Political and Physical Roots for the Colorado River Water Crisis: With a View to the Future
Department of Civil and Environmental Engineering, at the University of Colorado-Boulder
Tuesday, Aug 15, 2023, 2:00 pm
DSRC Room 2A305
Two frequent assertions about the origin for the current Colorado River water crisis are examined. One that the dire situation today owes to political decisions by the 1922 Compact Commissioner’s that ignored the best available science on how much water was in the river. The second that the Colorado River water crisis is due to human-induced climate change (with an imminent threat for further river declines). Neither of these two claims of primary causality stand up under closer scrutiny.
The Compact apportions 15 million acre-feet (maf) of water between the Upper and Lower Basin, and the Lee Ferry gage determines how much water is delivered from the Upper to the Lower Basin. At the time, the Commissioner’s viewed the Colorado river and its tributaries to have more than this 15 maf allotment (e.g., Compact Section IIIc allows the Lower Basin to increase its beneficial use by 1 maf).

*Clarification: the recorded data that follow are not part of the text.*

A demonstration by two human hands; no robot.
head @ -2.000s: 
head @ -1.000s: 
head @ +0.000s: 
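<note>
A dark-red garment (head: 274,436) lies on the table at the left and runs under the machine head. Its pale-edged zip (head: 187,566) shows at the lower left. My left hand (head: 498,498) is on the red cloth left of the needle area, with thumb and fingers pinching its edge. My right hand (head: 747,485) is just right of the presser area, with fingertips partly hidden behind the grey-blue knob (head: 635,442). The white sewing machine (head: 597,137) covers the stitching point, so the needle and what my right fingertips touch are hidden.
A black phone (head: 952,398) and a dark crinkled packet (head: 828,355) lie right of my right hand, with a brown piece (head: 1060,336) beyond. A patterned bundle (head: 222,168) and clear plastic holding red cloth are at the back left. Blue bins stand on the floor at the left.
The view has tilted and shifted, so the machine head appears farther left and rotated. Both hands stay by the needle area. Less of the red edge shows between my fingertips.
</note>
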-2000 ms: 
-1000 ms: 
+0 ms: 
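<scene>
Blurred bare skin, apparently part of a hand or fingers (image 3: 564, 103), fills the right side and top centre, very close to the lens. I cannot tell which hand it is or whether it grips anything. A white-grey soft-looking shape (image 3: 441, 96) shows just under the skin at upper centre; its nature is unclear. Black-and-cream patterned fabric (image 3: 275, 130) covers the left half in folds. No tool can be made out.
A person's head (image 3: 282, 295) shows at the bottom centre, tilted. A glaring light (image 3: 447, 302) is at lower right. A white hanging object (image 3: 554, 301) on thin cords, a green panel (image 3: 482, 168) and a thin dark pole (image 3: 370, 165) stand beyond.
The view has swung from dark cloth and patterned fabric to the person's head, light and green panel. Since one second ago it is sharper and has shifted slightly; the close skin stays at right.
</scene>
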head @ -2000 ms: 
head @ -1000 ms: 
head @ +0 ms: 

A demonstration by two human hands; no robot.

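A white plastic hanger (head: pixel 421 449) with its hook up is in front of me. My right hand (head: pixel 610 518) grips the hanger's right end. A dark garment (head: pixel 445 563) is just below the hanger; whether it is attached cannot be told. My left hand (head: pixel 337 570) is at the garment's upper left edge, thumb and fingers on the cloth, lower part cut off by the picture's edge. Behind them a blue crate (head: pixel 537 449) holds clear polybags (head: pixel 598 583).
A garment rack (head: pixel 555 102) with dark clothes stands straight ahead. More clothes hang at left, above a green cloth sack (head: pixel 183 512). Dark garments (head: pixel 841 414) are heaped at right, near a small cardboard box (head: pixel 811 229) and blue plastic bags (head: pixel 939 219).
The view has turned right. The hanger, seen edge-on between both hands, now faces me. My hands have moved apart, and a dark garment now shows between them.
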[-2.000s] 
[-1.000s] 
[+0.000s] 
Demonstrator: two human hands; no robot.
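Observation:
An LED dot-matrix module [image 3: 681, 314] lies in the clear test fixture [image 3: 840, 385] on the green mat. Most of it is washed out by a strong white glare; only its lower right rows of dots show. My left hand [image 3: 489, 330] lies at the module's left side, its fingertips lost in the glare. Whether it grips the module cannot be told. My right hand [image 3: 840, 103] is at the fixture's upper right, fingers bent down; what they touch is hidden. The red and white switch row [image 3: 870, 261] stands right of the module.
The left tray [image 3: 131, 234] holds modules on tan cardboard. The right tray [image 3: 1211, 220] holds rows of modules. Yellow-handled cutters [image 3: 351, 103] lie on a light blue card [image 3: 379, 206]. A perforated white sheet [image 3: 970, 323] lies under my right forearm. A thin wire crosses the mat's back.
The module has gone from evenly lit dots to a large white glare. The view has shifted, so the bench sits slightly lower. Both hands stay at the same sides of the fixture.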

Discussed in this talk are different gage-based (1895-1922) estimates for Lee Ferry flow that were available during Compact ratification. These mostly justify a view of an abundant river at the time – the best available science. Flow inferences from earlier proxy information, less supportive of an abundant river but also less reliable, are briefly discussed. Key to this talk’s argument is that statistics of Lee Ferry flow – especially for decadal periods that dictate Compact performance– based on then available gage data could not have reasonably forseen the low flows that would dominate the post-ratification era (1930-present). Other policies better reflect the political roots of today’s crisis: the Compact’s inflexible governance, and subsequent decisions to fully develop Lower Basin water rights in the 1960s at which time data were adequate to confidently reveal a much lower yielding river.
Likewise, there are strong physical roots for today’s water crisis. These arise from less precipitation and warmer temperatures over the Upper Basin, especially compared to the pre-Compact era meteorology. Evidence from multi-model large ensemble climate simulations reveals precipitation decline almost certainly occurred via natural variability. On the other hand, most of the warming has resulted from human-induced change. The river’s sensitivity to warming is uncertain but likely accounts for much less than ½ of the flow declines since the pre-Compact era. We explore the future using an empirical model of Lee Ferry flow sensitivity to combined effects of precipitation and temperature variations, the latter derived from climate simulations. A range of plausible sensitives are considered. The resulting projections of Colorado River flow for the 2026-2050 period of new Interim Guidelines reveals an appreciable probability for increasing flows, especially when compared to observed low flows of 2000-2022.